Accounting for batch effects

3DGenomes / binless

Resolution-independent normalization of Hi-C data

GNU Lesser General Public License v3.0

7 stars 2 forks source link

Accounting for batch effects #14

Open bontus opened 5 years ago

bontus commented 5 years ago

Hi, I was wondering if there is a way to include batches in the binless analyses. I have 4 conditions, of which two have 3 replicates (control & treatment) and two have only 2 replicates (control + inhibitor as well as treatment + inhibitor). We are interested in detecting differences induced by treatment and dependent on the inhibitor but already noticed that one of our replicate batches clusters separately (globally the same changes are still visible though). Any advice is greatly appreciated! Best regards

yannickspill commented 5 years ago

It depends on what you exactly call batch effects. There is some accounting for that in binless, by default. However, could you maybe explain how you see the batch effect, i.e. does it affect the diagonal decay, the biases etc?

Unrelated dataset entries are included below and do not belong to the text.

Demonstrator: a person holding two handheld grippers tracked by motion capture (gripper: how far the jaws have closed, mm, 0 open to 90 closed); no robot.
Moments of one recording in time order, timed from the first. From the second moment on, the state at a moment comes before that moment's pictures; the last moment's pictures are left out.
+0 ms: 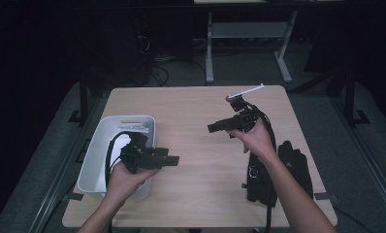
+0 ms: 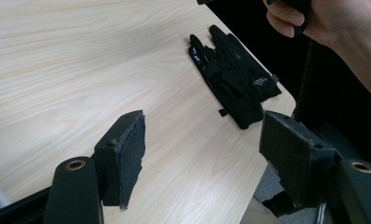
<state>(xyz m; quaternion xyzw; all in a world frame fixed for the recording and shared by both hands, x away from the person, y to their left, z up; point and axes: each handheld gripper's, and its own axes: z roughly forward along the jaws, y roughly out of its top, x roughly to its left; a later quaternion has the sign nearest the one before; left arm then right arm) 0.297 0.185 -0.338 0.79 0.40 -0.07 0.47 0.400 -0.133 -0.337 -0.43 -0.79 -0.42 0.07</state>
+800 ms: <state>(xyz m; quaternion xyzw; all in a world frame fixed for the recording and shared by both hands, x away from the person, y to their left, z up) 0.298 0.131 -0.349 0.81 0.36 -0.10 0.46 0.376 -0.206 -0.367 -0.48 -0.77 -0.41 0.06</state>
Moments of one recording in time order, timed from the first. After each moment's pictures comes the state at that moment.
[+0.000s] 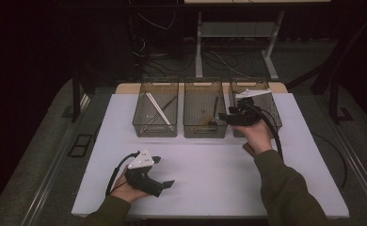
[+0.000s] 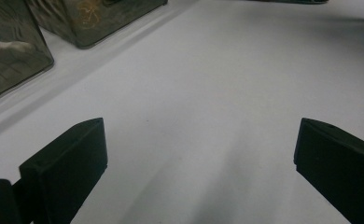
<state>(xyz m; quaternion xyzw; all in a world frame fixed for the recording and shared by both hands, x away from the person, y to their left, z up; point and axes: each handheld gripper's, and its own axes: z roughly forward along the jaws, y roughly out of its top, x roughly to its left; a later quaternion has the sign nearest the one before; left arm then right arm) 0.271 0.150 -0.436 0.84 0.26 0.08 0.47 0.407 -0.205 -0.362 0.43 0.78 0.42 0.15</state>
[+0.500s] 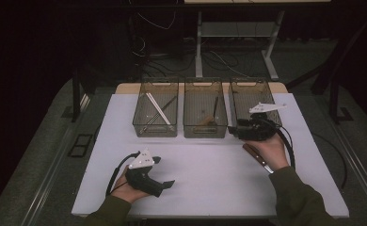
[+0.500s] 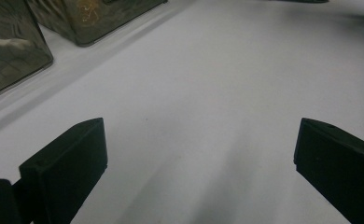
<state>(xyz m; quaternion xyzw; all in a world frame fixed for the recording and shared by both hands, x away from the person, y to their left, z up) 0.271 0.151 -0.436 0.84 0.26 0.08 0.46 0.366 -0.238 -0.376 0.41 0.79 0.44 0.13</state>
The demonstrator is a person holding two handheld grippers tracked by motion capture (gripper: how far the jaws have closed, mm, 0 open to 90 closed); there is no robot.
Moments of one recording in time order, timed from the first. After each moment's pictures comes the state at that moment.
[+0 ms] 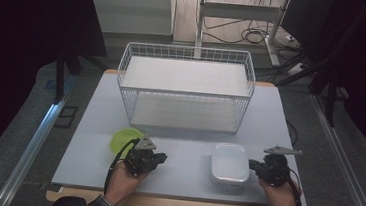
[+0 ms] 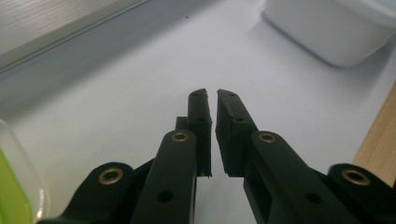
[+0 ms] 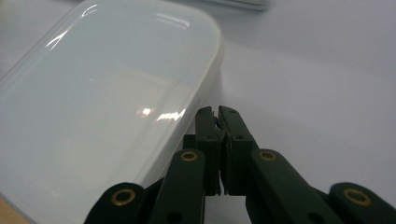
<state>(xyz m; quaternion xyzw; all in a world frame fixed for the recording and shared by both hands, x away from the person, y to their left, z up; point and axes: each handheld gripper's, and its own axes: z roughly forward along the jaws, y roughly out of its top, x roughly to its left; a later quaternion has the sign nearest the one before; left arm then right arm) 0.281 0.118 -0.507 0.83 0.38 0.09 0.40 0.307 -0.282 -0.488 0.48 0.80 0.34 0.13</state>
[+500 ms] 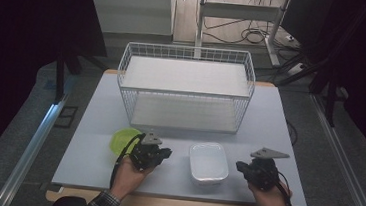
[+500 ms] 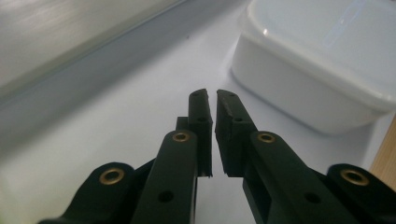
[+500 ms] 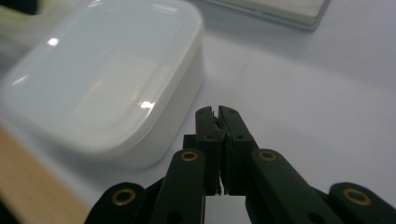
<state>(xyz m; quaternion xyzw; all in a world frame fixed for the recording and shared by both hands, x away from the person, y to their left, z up) 0.301 0.101 -0.498 0.83 0.37 0.10 0.41 0.279 -0.256 -0.475 0.44 0.81 0.36 0.14</state>
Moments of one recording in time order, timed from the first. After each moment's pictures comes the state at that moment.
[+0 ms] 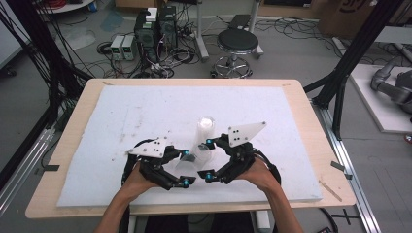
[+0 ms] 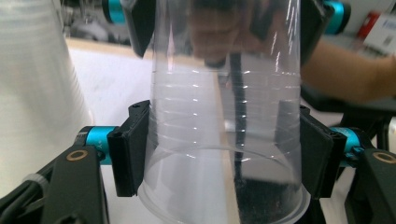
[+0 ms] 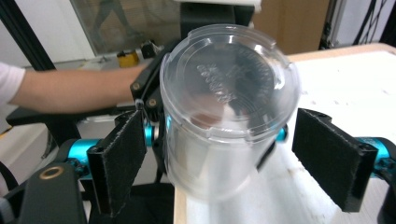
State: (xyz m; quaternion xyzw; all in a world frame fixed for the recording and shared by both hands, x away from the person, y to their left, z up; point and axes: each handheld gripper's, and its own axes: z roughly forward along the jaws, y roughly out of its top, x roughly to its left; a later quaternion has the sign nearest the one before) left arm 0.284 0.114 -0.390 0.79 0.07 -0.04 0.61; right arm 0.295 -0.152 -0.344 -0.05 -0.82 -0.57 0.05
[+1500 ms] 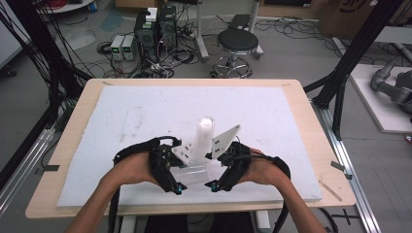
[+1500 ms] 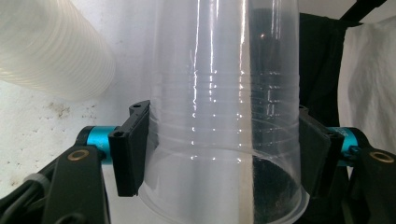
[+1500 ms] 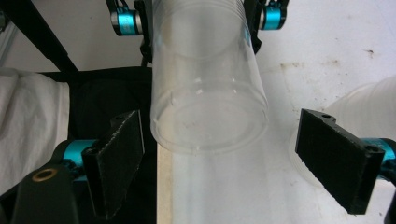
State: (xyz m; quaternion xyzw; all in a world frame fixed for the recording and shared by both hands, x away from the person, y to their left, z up) left arm 0.283 0.074 -0.342 0.97 0.03 -0.02 0.25; right arm 0.289 -0.136 -0.335 -0.01 -0.94 -0.34 0.00
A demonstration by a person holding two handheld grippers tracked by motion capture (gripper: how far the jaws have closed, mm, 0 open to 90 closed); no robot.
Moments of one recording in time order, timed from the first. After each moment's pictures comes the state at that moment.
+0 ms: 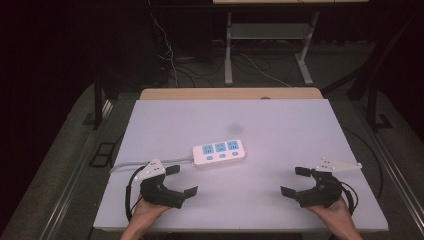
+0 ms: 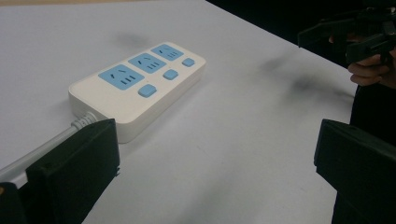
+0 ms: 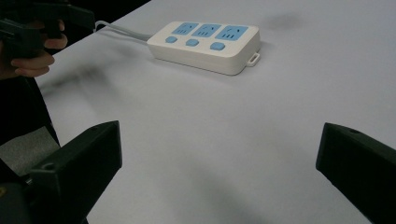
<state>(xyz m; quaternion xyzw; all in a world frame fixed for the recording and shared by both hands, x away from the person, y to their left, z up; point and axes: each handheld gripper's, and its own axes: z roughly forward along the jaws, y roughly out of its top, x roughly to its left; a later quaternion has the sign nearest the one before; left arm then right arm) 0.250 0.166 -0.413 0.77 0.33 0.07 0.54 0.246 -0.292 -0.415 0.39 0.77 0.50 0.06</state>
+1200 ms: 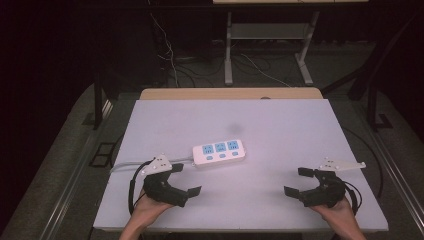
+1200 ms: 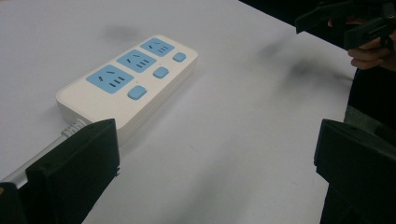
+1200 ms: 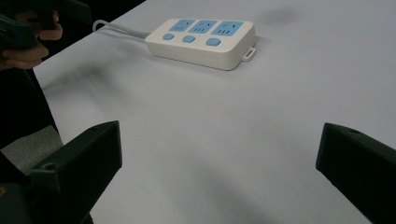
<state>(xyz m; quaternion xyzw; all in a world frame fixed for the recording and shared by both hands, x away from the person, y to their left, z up) 0.254 0.155 -0.396 0.80 0.32 0.06 0.51 0.246 -0.301 -0.415 0.39 0.77 0.50 0.05</state>
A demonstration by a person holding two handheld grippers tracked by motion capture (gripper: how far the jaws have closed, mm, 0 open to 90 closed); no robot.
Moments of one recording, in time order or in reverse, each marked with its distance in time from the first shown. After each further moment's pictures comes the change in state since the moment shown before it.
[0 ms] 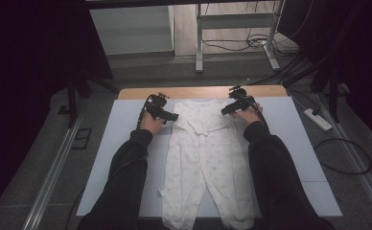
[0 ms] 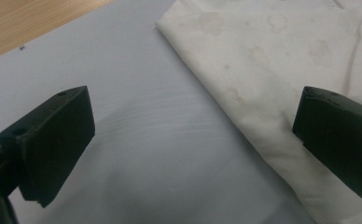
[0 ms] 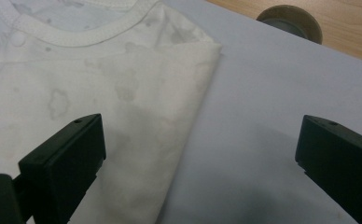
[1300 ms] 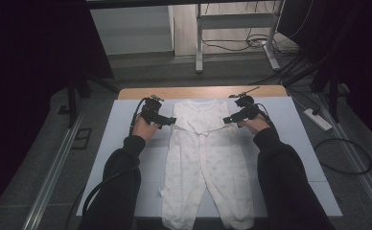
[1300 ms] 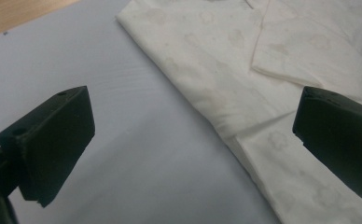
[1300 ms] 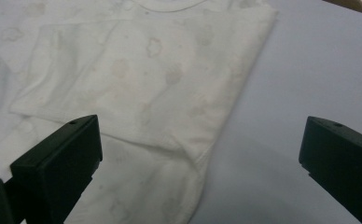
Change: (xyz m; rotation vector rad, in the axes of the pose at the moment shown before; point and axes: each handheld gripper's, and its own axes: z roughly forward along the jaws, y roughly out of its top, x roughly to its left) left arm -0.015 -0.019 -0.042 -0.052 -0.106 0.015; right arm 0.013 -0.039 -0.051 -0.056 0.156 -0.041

bontus commented 5 years ago

The decay values are indeed different (i.e. smaller in batch 3 compared to batch 1&2), and I mainly noticed the differences in downstream calculations when looking at TAD borders and compartment strength. However, I realize that my question was somewhat arbitrary as I am mostly interested in accounting for batch effects during the difference test implemented in binless. Basically, my question could be translated to: can _detect_binlessdifferences() use pairing information (akin to a paired t-test)? _read_andprepare()_ does provide the replicate parameter, but I did not see any other function make use of it. Best

yannickspill commented 5 years ago

In general, detect_binless_differences pairs the samples, so acts like a paired t-test, albeit more complicated because it takes into account the neighborhood of each pixel. In that sense, batch effects are already accounted for.

The replicate parameter in read_and_prepare serves essentially to have a different name for each sample. If you want to model a different decay, you could adapt the condition or enzyme fields of read_and_prepare, and then play with the different.decays argument of merge_cs_norm_datasets

Also, in difference detection, did you group your datasets before, or did you call differences in each dataset individually?

bontus commented 5 years ago

Also, in difference detection, did you group your datasets before, or did you call differences in each dataset individually?

I grouped them after normalization and before calling _detect_binlessinteractions().

The replicate parameter in read_and_prepare serves essentially to have a different name for each sample. If you want to model a different decay, you could adapt the condition or enzyme fields of read_and_prepare, and then play with the different.decays argument of merge_cs_norm_datasets

Alright, I will give that a try.

In general, detect_binless_differences pairs the samples, so acts like a paired t-test, albeit more complicated because it takes into account the neighborhood of each pixel. In that sense, batch effects are already accounted for.

That's great to hear, but I am still wondering which information is used to pair the samples if it is not explicitly provided by the user?

yannickspill commented 5 years ago

I am still wondering which information is used to pair the samples if it is not explicitly provided by the user?

For difference detection, data is grouped by square bins of size base.res, and compared two by two, taking into account neighbour information. That is done automatically, and does not require user input. A more stricter pairing, in the sense of a patient before and after treatment, would not make sense anyway in this context.